**YOUR TASK:** What the task requires is an exact printout of the listing below, pictures excluded.

**MATERIAL PROVIDED:**
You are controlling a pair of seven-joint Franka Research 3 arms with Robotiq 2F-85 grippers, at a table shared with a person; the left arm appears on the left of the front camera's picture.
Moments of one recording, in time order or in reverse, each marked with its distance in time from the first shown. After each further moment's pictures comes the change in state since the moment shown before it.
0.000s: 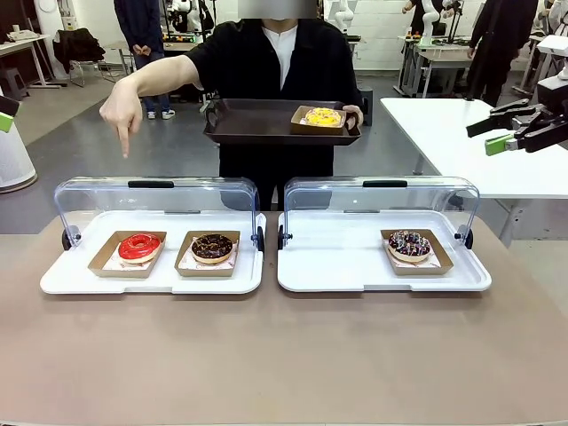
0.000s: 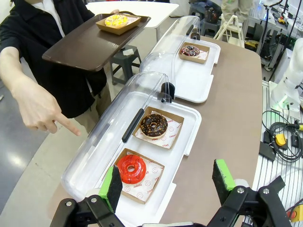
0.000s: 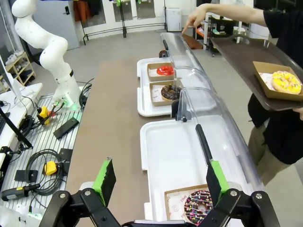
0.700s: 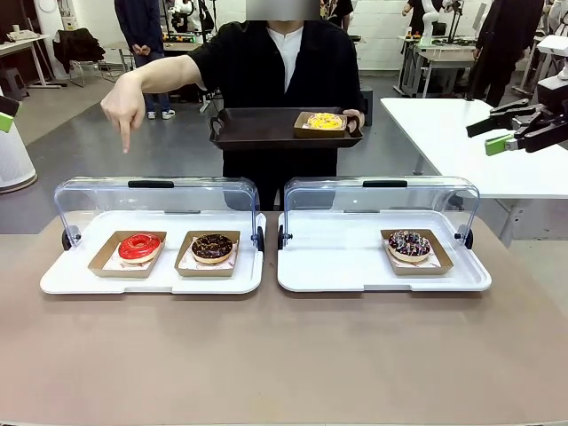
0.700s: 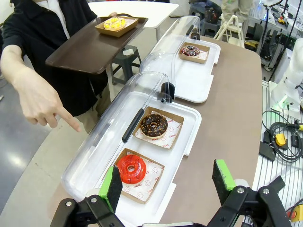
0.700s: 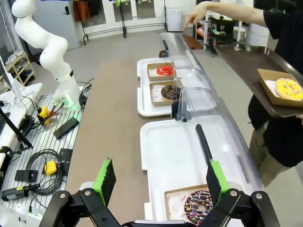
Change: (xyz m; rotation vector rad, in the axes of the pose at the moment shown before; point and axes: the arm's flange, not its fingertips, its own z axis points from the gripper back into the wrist) left arm 0.000 0.000 0.000 0.000 0.000 0.000; right arm 0.000 0.000 0.000 0.000 0.000 0.000
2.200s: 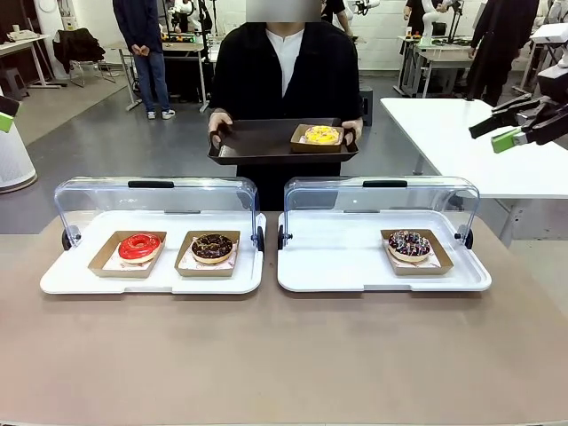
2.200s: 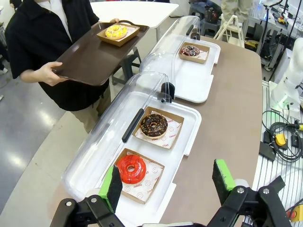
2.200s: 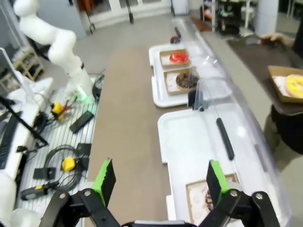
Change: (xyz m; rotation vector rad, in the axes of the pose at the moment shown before) left arm 0.000 0.000 0.000 0.000 0.000 0.000; right arm 0.026 0.021 -0.002 0.044 0.083 -0.068
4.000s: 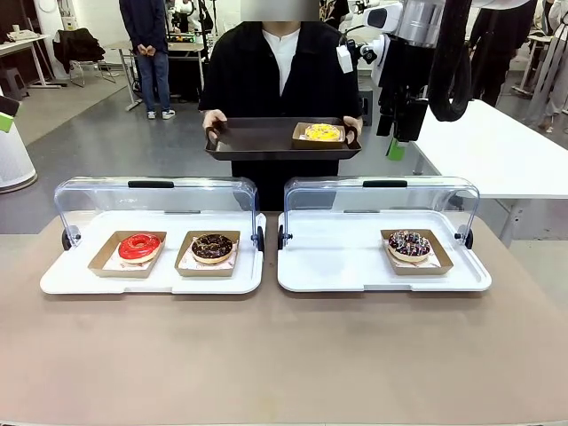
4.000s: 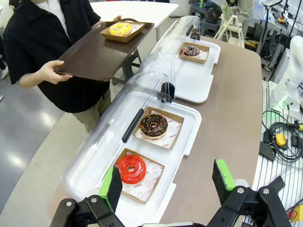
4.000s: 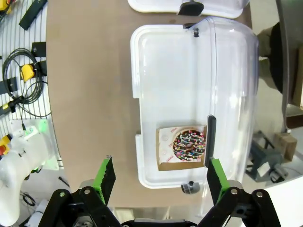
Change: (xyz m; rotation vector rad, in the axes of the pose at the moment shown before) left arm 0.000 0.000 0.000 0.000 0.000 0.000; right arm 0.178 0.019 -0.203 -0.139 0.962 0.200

**EXERCISE RESULT:**
You are controlling a pair of seven-joint Franka Research 3 arms with Robotiq 2F-85 grippers, at a table shared with a person; the left arm appears on the left of the front camera's picture.
Moments of one recording, in time order or in reverse, each marked with its distance in time from the first shown. After each further moment's pictures comes the change in state since the moment shown before it.
0.000s: 
0.000s: 
0.000s: 
0.700s: 
0.700s: 
0.700s: 
Change: (xyz m; rotation vector rad, in the axes of the pose at the moment shown before; point and axes: the arm's flange, not its fingertips, its own z axis points from the gripper back into the wrist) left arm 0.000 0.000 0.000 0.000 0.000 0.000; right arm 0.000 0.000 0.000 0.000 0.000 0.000
2.200s: 
2.200s: 
2.200s: 
Change: (xyz m; rotation vector rad, in the axes of the pose at the moment shown before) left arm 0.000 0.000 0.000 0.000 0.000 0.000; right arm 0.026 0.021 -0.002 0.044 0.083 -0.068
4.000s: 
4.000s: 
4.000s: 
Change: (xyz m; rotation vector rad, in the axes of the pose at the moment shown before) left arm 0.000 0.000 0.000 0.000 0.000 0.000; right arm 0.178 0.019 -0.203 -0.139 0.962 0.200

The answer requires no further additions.